WHAT YOU SHOULD DO:
Return, from the listing below, each line where the word "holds" appears.

DATA EXCERPTS:

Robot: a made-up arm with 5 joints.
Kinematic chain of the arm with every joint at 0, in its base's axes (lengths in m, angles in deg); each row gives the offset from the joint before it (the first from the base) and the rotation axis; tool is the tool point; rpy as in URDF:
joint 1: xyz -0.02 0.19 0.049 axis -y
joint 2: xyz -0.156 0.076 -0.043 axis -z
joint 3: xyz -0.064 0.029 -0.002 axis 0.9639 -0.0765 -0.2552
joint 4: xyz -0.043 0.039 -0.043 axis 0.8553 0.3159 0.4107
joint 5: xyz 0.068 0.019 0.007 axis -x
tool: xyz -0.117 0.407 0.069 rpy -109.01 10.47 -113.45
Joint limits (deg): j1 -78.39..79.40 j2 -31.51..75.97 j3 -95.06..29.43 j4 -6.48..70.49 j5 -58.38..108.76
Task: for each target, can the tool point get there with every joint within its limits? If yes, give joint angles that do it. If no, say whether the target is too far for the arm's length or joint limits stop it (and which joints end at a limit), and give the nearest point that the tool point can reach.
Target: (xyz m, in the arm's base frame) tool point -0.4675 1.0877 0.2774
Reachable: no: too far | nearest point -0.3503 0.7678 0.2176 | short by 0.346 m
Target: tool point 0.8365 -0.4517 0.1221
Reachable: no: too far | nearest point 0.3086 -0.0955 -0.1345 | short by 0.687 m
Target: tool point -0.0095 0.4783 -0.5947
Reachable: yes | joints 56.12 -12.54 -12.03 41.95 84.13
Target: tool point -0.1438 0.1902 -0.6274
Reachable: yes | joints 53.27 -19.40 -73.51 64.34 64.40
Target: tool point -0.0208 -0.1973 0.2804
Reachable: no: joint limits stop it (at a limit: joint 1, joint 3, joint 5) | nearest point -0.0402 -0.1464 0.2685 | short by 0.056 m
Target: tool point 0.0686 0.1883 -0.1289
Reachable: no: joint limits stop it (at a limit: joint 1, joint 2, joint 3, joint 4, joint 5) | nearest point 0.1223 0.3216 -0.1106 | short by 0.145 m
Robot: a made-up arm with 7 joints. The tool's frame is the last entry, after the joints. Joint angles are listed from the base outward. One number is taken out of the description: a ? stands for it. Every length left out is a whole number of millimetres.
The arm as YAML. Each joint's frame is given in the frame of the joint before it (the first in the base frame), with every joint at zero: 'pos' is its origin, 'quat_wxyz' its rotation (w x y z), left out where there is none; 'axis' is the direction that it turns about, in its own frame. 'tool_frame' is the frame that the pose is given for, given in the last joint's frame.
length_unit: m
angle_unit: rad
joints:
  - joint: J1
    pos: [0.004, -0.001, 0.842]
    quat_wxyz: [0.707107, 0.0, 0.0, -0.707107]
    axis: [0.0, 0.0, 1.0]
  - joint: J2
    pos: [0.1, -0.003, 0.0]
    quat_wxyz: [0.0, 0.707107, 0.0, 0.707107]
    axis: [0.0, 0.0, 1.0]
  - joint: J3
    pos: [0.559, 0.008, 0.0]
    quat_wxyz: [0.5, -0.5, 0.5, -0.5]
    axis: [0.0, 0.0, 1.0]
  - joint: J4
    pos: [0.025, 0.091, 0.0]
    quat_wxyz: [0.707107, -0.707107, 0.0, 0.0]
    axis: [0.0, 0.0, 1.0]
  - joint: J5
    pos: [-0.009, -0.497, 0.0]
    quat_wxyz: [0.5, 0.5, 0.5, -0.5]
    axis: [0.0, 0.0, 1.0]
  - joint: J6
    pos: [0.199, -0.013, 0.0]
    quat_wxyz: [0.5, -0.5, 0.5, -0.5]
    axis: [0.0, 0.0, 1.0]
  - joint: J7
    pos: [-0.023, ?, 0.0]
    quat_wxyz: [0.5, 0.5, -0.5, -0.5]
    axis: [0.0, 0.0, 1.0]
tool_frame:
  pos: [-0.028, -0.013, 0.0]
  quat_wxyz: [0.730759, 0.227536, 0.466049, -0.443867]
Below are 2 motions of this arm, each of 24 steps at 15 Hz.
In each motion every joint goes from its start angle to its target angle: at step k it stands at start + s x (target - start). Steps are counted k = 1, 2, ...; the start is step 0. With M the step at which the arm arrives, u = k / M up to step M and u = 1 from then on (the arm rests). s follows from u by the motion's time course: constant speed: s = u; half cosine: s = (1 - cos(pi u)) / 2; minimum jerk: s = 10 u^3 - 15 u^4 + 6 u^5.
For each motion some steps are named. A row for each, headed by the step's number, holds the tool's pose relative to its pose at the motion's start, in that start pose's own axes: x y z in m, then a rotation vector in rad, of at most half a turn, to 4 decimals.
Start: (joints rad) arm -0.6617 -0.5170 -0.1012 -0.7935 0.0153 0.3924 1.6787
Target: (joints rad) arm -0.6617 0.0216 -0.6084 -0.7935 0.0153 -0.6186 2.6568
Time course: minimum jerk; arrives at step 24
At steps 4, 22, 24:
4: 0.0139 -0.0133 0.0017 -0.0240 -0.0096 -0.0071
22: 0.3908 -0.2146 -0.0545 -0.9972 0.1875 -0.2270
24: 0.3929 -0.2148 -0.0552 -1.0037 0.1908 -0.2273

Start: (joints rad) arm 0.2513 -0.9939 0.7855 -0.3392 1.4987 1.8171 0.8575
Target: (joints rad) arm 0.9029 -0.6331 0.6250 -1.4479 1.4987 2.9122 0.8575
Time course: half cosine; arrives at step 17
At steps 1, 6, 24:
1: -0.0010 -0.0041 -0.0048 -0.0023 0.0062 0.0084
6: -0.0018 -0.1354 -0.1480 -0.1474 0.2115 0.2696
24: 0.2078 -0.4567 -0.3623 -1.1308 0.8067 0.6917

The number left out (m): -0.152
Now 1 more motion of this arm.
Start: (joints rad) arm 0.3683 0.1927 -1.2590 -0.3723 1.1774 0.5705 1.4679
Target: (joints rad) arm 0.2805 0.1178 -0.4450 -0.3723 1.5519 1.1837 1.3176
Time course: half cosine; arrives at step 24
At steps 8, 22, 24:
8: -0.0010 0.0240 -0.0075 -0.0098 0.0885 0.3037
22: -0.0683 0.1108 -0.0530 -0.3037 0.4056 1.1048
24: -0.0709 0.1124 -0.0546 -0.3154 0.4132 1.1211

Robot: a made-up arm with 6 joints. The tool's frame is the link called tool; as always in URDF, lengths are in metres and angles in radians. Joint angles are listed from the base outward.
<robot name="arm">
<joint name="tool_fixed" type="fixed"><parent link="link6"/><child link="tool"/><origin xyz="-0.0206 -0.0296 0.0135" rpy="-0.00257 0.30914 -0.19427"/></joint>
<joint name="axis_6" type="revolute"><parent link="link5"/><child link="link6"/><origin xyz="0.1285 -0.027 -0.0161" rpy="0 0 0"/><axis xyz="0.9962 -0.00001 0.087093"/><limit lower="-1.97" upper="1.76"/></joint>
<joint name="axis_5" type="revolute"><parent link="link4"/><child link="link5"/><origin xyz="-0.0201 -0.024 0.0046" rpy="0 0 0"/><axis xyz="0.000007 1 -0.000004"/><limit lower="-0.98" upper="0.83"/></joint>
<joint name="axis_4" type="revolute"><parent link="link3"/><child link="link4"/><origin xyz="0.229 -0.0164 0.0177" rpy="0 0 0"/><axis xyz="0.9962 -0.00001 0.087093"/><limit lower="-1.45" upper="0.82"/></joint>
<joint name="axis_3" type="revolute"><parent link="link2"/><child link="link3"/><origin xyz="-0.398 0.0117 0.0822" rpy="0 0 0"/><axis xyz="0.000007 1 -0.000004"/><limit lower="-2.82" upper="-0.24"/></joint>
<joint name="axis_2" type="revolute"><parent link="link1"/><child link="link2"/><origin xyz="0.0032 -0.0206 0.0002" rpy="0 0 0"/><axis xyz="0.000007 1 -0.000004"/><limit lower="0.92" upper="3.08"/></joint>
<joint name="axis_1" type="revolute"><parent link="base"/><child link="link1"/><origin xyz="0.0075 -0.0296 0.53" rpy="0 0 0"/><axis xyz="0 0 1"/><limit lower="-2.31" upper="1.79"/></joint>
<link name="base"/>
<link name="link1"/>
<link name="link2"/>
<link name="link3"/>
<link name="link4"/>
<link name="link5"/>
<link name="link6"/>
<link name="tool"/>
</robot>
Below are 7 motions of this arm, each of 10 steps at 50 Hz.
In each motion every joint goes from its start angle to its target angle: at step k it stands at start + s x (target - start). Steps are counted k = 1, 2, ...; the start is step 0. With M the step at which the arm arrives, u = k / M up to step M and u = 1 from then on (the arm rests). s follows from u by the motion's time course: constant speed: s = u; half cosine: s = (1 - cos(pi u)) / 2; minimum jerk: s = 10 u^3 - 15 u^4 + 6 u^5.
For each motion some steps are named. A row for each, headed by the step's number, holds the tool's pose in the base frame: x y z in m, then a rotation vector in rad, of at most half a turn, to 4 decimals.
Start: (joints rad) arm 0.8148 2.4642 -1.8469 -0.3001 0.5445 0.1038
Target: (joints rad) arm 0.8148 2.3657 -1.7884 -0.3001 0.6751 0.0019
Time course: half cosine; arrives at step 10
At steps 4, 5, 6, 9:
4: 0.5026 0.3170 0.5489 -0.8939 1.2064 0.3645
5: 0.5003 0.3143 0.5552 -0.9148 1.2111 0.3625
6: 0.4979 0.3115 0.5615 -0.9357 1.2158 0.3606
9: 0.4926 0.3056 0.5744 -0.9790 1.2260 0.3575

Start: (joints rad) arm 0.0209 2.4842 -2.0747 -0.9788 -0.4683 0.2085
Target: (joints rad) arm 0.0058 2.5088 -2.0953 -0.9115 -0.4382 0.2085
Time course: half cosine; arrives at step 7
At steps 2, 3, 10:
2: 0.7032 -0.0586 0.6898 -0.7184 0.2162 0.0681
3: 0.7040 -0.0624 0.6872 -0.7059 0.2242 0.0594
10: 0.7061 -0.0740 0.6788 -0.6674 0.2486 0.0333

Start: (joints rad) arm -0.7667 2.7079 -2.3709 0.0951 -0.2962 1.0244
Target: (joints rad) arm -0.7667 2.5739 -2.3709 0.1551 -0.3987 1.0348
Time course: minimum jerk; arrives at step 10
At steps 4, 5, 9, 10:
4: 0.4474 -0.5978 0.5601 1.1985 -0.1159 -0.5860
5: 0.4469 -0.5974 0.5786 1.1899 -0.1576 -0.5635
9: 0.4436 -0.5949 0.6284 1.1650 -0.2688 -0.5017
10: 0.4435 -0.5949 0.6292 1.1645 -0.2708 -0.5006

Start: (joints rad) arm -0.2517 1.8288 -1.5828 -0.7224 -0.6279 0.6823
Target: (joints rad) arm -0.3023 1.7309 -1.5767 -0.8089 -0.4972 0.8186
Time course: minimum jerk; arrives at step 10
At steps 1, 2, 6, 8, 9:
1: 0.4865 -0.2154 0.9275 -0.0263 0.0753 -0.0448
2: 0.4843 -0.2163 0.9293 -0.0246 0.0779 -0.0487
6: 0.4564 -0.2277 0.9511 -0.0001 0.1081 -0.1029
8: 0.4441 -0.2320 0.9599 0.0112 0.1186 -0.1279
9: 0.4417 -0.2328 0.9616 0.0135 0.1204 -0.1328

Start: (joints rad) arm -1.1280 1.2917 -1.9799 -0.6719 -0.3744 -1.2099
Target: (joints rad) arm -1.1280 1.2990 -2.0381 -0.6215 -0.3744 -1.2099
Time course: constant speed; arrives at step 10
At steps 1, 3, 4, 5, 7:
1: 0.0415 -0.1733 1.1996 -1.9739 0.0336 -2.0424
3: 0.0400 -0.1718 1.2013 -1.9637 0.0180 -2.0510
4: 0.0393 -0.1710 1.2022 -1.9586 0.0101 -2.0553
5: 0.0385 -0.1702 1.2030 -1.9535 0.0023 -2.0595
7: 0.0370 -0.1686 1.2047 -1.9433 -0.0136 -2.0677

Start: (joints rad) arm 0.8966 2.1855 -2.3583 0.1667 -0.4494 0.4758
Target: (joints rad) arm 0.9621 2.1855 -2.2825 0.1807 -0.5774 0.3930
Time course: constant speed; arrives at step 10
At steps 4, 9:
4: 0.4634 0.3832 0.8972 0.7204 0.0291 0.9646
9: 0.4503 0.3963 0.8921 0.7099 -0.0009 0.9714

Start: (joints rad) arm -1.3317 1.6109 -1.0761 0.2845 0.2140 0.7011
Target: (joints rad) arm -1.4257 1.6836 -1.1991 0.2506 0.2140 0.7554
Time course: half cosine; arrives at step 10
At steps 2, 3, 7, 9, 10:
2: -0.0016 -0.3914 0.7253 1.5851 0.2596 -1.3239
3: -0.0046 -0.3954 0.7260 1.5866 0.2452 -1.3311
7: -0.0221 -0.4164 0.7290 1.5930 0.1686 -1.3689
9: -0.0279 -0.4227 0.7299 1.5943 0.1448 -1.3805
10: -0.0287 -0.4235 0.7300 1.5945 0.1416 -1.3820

ANSWER SECTION:
For each motion some steps are named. A row for each, headed by the step's number, holds the tool's pose relative to its pose at the motion's start, in that start pose's own axes: x y z in m, then a rotation vector in rad, of at most half a turn, to 4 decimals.
For each motion some steps are named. A row for each, headed by the step's number, holds the tool's pose in the base frame: x y z in m, then a rotation vector in rad, of at most half a turn, to 4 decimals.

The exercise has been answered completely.